TASK TO CARRY OUT → Keep the pictures out of your copy. Transcribe the records below exactly.

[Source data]
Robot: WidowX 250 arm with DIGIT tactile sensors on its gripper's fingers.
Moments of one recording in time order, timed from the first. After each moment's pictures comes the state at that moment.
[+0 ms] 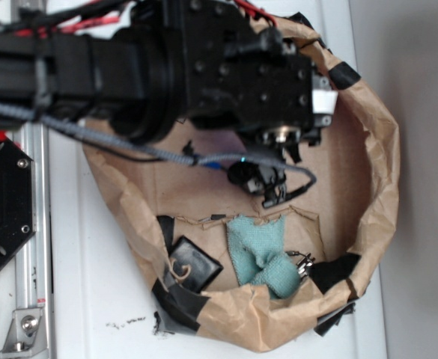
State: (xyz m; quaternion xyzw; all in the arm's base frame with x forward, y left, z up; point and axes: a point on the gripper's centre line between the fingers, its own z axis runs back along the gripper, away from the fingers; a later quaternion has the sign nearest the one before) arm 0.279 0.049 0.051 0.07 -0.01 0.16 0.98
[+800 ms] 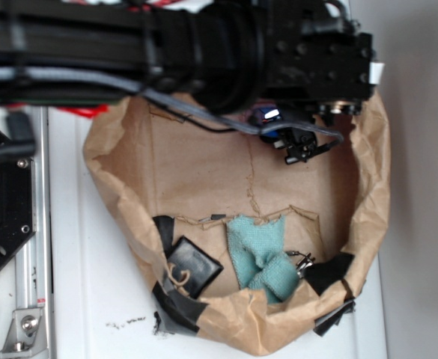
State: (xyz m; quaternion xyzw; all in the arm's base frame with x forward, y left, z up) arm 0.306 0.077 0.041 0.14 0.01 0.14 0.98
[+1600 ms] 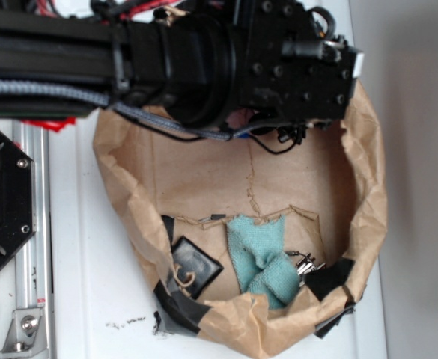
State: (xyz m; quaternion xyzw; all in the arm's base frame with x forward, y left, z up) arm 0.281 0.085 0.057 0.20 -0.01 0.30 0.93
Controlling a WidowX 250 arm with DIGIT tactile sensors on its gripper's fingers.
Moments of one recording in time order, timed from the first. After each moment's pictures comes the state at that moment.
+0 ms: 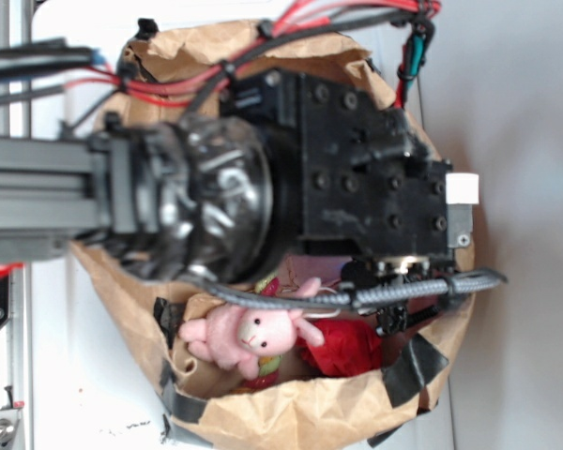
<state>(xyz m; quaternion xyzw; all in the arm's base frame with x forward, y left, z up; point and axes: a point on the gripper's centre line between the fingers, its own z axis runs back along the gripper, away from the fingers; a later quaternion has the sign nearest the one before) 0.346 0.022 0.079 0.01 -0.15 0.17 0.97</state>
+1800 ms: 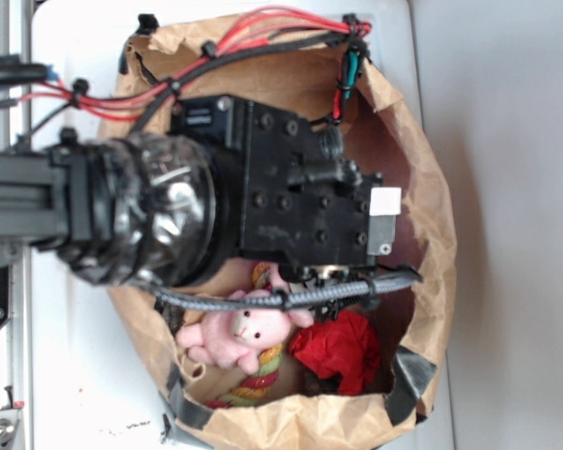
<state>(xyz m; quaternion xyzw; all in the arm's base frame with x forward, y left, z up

ANSWER SECTION →
Robot: WidowX 250 arm with DIGIT tactile sensors on its gripper's fingers.
Moments of one recording in time order, timed from the first. After each moment's pictures comes the state at that moment.
[+0 ms] 
State: (xyz m; quaternion xyzw; all in the arm's base frame with x forward, y left, z up; point and axes: a point on the gripper's centre line between the fingers, its own z axis runs back along the gripper, away from the fingers; a later quaternion has the sign nearest the one before) arm 0.279 0.049 0.051 0.07 -0.01 0.16 0.98
[+800 ms] 
State: (xyz m; quaternion xyzw; all in the arm's base frame with x forward, y left, z up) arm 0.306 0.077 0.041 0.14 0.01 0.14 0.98
[+1600 ms] 
State: (xyz m; quaternion xyzw; all in the arm's base frame with x forward, y left, z up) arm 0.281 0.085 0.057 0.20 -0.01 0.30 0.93
Controlling a WidowX 250 arm with DIGIT tactile sensors on its gripper's fingers.
Moments of one recording in time order, timed from the first. After each moment's pictures comes the state at that moment.
+0 ms: 
<state>(xyz m; quaternion xyzw; all in the arm's base frame with x forward, y left, z up; point and axes: a point on the gripper's centre line between the fingers, its own z axis runs back along the gripper, away from the fingers; a later quaternion has the sign nearest the one before) 0.346 0.022 0.079 0.01 -0.15 0.17 0.97</state>
+1800 ms: 
<state>(xyz m; quaternion xyzw; all in the arm's base frame with x forward, y left, z up

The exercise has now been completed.